**TASK MATERIAL**
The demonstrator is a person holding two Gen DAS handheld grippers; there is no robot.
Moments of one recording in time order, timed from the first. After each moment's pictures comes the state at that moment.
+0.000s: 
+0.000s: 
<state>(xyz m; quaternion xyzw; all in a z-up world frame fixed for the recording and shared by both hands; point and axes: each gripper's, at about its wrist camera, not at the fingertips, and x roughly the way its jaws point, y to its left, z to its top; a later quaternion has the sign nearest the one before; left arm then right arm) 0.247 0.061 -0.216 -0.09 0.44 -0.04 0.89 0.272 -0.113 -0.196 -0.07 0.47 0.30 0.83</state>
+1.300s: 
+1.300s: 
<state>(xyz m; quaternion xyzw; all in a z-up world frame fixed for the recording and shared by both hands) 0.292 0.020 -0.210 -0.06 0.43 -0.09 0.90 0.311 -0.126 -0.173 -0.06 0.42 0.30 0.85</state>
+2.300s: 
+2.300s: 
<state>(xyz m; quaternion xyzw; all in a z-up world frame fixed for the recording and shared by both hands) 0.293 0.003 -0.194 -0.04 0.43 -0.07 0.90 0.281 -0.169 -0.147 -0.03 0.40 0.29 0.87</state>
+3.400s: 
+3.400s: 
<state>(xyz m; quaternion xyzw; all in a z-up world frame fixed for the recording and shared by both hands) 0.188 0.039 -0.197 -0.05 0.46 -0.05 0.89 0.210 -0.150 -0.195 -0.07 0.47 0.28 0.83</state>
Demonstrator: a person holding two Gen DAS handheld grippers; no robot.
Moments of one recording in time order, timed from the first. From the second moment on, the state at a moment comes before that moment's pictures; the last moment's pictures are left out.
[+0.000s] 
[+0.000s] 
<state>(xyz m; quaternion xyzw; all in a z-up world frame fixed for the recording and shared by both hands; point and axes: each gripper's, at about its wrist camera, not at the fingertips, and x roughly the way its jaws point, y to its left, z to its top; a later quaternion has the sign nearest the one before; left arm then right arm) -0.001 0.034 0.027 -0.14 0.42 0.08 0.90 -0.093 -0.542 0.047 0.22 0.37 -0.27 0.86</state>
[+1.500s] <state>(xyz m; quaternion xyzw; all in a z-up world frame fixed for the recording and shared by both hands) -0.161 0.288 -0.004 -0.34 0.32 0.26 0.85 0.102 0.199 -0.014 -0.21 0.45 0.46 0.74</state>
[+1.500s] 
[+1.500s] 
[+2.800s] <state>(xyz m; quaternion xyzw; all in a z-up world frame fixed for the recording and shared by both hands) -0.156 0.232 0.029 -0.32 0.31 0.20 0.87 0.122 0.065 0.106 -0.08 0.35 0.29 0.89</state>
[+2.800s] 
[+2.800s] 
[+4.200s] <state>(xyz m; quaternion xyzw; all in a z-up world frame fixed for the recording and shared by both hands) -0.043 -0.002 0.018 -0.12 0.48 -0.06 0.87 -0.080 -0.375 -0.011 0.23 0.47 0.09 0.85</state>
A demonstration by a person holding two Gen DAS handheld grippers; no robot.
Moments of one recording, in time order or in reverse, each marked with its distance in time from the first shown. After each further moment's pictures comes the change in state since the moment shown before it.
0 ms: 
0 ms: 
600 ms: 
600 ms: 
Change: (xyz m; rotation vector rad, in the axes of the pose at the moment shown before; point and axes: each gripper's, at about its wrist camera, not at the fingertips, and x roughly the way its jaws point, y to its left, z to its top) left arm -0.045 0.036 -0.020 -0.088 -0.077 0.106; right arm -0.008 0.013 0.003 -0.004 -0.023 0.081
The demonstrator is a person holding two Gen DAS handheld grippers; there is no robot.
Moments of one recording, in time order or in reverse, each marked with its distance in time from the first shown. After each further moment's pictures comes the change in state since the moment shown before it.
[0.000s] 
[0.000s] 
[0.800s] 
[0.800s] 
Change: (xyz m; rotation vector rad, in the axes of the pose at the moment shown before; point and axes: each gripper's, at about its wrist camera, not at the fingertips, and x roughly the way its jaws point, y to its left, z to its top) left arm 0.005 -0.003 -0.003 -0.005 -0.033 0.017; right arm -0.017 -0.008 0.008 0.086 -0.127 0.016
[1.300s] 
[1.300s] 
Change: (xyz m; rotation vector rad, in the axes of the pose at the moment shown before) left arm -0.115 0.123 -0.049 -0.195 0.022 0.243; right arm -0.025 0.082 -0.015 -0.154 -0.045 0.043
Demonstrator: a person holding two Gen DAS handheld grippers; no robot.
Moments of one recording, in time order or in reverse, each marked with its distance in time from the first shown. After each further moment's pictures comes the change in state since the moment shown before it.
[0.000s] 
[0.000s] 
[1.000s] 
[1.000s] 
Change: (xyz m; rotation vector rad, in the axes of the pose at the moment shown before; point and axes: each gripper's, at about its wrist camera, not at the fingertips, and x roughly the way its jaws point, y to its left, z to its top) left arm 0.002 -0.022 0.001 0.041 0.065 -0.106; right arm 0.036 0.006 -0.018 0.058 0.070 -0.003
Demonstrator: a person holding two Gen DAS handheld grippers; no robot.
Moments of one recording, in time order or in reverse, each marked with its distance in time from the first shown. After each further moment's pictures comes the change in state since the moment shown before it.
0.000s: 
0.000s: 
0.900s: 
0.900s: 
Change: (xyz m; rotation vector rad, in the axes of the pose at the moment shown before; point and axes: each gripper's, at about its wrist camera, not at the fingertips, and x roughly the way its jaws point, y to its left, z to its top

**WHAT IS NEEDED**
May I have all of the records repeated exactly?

**SOLUTION TO THIS TASK**
The demonstrator is a person holding two Gen DAS handheld grippers; there is no robot.
Moments of one recording in time order, timed from the first. After each moment's pictures comes the state at that moment.
+0.000s: 
+0.000s: 
<state>(xyz m; quaternion xyzw; all in a z-up world frame fixed for the recording and shared by both hands; point and axes: each gripper's, at about its wrist camera, not at the fingertips, and x roughly the way its jaws point, y to its left, z to its top; a later quaternion has the sign nearest the one before; left arm then right arm) 0.247 0.061 -0.216 -0.09 0.44 -0.04 0.89 0.272 -0.113 -0.196 -0.07 0.47 0.30 0.83</state>
+1.300s: 
+1.300s: 
<state>(xyz m; quaternion xyzw; all in a z-up world frame fixed for the recording and shared by both hands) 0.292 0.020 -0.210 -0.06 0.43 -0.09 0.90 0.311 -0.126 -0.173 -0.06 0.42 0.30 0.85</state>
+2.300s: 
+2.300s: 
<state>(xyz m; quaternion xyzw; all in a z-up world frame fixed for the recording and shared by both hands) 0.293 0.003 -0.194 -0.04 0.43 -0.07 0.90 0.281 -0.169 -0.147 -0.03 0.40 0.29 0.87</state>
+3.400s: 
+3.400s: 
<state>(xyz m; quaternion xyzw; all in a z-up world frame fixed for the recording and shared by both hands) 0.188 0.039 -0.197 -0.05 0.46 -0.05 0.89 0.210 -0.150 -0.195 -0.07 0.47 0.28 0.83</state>
Demonstrator: a person holding two Gen DAS handheld grippers; no robot.
Moments of one recording in time order, timed from the first. From the second moment on, the state at a moment comes before that moment's pictures; the last moment's pictures are left out.
[+0.000s] 
[+0.000s] 
<state>(xyz m; quaternion xyzw; all in a z-up world frame fixed for the recording and shared by both hands; point and axes: each gripper's, at about its wrist camera, not at the fingertips, and x roughly the way its jaws point, y to its left, z to its top; a later quaternion has the sign nearest the one before; left arm then right arm) -0.001 0.034 0.027 -0.14 0.42 0.08 0.90 -0.093 -0.542 0.047 0.22 0.37 -0.27 0.86</state>
[+1.500s] <state>(xyz m; quaternion xyzw; all in a z-up world frame fixed for the recording and shared by both hands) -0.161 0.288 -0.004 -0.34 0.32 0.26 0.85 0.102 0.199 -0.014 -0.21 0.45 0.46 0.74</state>
[+1.500s] 
[+1.500s] 
[+2.800s] <state>(xyz m; quaternion xyzw; all in a z-up world frame fixed for the recording and shared by both hands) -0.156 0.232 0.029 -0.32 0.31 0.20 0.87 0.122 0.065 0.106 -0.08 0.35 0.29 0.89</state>
[+2.800s] 
[+2.800s] 
[+4.200s] <state>(xyz m; quaternion xyzw; all in a z-up world frame fixed for the recording and shared by both hands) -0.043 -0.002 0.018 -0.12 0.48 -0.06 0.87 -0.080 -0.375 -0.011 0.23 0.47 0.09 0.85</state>
A demonstration by a person holding two Gen DAS handheld grippers; no robot.
Moments of one recording, in time order or in reverse, each marked with its distance in time from the first shown. After each further moment's pictures comes the change in state since the moment shown before it.
0 ms: 
0 ms: 
600 ms: 
600 ms: 
Change: (xyz m; rotation vector rad, in the axes of the pose at the moment shown before; point and axes: each gripper's, at about its wrist camera, not at the fingertips, and x roughly the way its jaws point, y to its left, z to its top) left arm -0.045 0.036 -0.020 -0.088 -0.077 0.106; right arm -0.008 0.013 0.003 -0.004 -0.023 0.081
The demonstrator is a person holding two Gen DAS handheld grippers; there is no robot.
Moments of one recording, in time order or in reverse, each marked with its distance in time from the first shown. After each further moment's pictures comes the change in state since the moment shown before it.
[0.000s] 
[0.000s] 
[0.800s] 
[0.800s] 
Change: (xyz m; rotation vector rad, in the axes of the pose at the moment shown before; point and axes: each gripper's, at about its wrist camera, not at the fingertips, and x roughly the way its jaws point, y to its left, z to its top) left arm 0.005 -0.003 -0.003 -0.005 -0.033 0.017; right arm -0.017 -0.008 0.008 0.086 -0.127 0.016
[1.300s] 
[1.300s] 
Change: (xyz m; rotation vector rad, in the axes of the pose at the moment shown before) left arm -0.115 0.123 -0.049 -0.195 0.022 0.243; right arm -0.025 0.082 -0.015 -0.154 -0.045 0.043
Demonstrator: a person holding two Gen DAS handheld grippers; no robot.
Moments of one recording, in time order or in reverse, each marked with its distance in time from the first shown. After each further moment's pictures comes the change in state since the moment shown before it.
[0.000s] 
[0.000s] 
[1.000s] 
[1.000s] 
Change: (xyz m; rotation vector rad, in the axes of the pose at the moment shown before; point and axes: each gripper's, at about its wrist camera, not at the fingertips, and x roughly the way its jaws point, y to its left, z to its top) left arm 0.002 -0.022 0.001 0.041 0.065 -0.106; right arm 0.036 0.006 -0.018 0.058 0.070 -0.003
Demonstrator: a person holding two Gen DAS handheld grippers; no robot.
Moments of one recording, in time order or in reverse, each marked with its distance in time from the first shown. After each further moment's pictures comes the change in state since the moment shown before it.
0.000s: 
0.000s: 
0.900s: 
0.900s: 
Change: (xyz m; rotation vector rad, in the axes of the pose at the moment shown before; point and axes: each gripper's, at about its wrist camera, not at the fingertips, and x roughly the way its jaws point, y to its left, z to its top

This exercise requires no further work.